Return every line below as is, leaving out the pictures.
++++ Recorded data ++++
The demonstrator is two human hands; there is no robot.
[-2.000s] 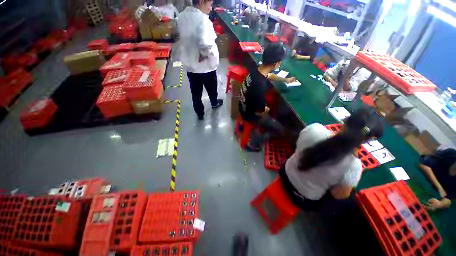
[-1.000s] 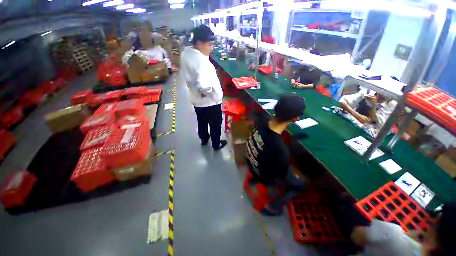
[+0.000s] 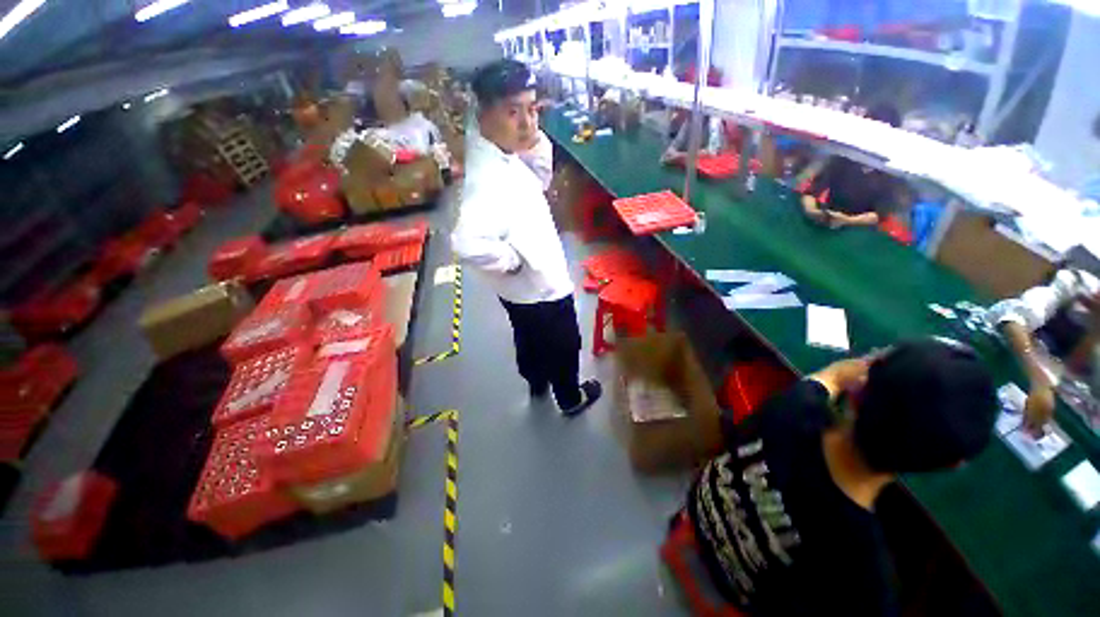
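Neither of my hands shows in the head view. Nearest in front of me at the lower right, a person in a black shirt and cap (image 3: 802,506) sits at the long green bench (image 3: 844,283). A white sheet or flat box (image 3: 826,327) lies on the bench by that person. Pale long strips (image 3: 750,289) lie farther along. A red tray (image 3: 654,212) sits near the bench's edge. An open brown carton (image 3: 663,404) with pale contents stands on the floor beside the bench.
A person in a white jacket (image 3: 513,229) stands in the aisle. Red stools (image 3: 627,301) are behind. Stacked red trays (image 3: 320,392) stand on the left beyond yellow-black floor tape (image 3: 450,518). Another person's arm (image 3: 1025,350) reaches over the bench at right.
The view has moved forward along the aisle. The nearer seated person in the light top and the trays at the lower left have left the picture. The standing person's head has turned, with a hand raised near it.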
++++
**Response to this exercise:**
The demonstrator is two human hands; there is no robot.
[-2.000s] 
[-1.000s] 
[+0.000s] 
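Neither of my hands shows in the head view. Nearest in front of me at the lower right, a person in a black shirt and cap (image 3: 802,506) sits at the long green bench (image 3: 844,283). A white sheet or flat box (image 3: 826,327) lies on the bench by that person. Pale long strips (image 3: 750,289) lie farther along. A red tray (image 3: 654,212) sits near the bench's edge. An open brown carton (image 3: 663,404) with pale contents stands on the floor beside the bench.
A person in a white jacket (image 3: 513,229) stands in the aisle. Red stools (image 3: 627,301) are behind. Stacked red trays (image 3: 320,392) stand on the left beyond yellow-black floor tape (image 3: 450,518). Another person's arm (image 3: 1025,350) reaches over the bench at right.
The view has moved forward along the aisle. The nearer seated person in the light top and the trays at the lower left have left the picture. The standing person's head has turned, with a hand raised near it.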

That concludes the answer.